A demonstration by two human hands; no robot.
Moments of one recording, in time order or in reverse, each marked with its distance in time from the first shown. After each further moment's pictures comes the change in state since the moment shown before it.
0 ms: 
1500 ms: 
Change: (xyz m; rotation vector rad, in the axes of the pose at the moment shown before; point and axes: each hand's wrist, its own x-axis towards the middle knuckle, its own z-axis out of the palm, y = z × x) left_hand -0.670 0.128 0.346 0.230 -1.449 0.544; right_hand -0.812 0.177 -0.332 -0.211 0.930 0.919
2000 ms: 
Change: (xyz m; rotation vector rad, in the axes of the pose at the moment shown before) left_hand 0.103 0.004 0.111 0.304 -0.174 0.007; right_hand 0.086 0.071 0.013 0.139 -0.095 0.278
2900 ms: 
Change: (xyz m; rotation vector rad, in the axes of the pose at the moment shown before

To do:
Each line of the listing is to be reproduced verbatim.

Answer space:
A demonstration by two human hands; no robot.
Moments of one recording, in time order or in reverse, each marked with its distance in time from the first shown. After each further moment's pictures comes the change in state since the moment shown before it.
0 ms: 
1500 ms: 
Change: (xyz m; rotation vector rad, in the axes of the pose at the moment shown before; point and axes: each hand's wrist, its own x-axis towards the middle knuckle, its own z-axis out of the palm, y = z × x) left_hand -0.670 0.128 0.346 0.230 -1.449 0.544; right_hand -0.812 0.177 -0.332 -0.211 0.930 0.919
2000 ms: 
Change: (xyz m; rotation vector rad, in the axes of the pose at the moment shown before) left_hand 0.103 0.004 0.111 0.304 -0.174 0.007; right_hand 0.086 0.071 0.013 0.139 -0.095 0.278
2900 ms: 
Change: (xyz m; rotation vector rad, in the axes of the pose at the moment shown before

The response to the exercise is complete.